TASK INPUT:
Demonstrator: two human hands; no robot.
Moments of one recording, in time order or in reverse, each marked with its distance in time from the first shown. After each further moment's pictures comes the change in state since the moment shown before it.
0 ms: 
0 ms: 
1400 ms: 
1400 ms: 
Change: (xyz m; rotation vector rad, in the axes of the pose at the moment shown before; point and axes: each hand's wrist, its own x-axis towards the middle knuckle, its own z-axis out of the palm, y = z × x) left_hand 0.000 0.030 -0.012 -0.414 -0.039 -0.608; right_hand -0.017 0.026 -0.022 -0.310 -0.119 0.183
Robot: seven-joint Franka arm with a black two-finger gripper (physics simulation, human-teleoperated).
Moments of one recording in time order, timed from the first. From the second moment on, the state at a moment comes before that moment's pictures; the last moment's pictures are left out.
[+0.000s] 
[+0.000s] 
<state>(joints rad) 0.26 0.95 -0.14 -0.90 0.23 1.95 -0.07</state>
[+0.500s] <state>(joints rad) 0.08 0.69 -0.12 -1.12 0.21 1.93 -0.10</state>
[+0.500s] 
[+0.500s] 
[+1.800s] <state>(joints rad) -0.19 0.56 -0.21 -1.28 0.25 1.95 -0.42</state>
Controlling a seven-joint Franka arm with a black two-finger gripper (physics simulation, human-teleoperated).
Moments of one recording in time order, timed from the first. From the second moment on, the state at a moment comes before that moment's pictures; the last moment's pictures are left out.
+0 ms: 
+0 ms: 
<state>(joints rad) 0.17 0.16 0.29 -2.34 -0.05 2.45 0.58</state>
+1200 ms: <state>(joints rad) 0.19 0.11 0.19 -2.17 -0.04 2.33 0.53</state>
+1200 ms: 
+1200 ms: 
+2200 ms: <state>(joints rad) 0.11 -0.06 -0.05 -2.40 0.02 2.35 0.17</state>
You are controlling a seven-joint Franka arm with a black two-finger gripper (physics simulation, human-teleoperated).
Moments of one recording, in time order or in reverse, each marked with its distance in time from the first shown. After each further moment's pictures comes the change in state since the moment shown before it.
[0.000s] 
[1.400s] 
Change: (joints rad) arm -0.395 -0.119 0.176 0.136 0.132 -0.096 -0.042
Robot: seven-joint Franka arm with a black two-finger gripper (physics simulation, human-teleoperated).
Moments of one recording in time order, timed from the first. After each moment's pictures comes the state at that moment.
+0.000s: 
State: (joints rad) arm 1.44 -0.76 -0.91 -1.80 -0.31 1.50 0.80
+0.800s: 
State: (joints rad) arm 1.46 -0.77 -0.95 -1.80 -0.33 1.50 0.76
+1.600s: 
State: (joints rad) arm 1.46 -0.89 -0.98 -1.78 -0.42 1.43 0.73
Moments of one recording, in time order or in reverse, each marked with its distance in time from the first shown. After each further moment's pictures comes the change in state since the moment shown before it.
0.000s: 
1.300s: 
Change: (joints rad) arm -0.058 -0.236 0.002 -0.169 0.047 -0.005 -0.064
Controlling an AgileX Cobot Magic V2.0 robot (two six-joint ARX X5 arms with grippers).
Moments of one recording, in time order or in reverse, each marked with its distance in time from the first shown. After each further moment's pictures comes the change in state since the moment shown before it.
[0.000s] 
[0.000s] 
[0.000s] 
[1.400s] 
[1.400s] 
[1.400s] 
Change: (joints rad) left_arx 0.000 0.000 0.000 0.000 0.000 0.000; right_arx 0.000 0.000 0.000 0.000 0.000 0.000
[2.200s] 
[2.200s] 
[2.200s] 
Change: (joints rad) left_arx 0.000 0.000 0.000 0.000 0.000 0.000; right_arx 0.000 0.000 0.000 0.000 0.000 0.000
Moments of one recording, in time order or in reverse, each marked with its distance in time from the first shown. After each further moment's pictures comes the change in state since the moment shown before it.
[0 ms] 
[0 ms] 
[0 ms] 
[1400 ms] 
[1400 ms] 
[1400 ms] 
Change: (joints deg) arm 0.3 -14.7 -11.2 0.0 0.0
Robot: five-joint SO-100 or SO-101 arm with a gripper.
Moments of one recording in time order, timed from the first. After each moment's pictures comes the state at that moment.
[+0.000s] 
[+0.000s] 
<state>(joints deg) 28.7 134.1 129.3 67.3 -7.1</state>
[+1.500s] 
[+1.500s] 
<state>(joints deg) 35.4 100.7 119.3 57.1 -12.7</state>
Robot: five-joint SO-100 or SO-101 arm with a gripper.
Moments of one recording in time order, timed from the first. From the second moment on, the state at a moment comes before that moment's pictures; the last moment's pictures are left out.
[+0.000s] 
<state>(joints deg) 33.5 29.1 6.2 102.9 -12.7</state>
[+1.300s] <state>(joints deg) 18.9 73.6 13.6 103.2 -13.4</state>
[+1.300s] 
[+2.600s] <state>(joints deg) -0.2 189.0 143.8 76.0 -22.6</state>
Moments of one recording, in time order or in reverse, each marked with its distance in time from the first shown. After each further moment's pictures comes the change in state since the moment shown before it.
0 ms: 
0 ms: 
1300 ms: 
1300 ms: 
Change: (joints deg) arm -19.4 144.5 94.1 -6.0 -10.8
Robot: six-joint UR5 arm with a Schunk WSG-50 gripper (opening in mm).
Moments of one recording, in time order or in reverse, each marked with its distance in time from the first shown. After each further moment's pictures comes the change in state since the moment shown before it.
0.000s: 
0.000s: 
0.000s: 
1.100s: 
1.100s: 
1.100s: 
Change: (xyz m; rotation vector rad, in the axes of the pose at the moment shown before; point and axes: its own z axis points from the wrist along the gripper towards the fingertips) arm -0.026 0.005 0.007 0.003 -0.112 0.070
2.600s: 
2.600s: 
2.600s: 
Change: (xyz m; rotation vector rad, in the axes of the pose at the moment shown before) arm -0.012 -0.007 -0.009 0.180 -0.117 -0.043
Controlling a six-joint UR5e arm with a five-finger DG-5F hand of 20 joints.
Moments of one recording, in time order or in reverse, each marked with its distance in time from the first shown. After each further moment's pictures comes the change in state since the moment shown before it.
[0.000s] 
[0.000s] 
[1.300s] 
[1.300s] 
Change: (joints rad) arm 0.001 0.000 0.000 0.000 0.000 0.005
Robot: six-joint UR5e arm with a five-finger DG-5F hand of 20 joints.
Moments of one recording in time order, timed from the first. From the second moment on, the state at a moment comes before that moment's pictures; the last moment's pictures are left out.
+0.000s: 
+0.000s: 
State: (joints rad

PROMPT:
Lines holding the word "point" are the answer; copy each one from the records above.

ANSWER TO THIS EXERCISE:
Change: (xyz m; rotation vector rad, in the axes of the pose at the moment shown before; point and axes: each hand's wrist, its own x-axis towards the middle knuckle, its own z-axis out of the palm, y = z × x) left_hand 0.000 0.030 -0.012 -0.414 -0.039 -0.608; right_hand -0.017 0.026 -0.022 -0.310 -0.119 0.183
Change: (xyz m; rotation vector rad, in the axes of the pose at the moment shown before; point and axes: its own z axis points from the wrist along the gripper towards the fingertips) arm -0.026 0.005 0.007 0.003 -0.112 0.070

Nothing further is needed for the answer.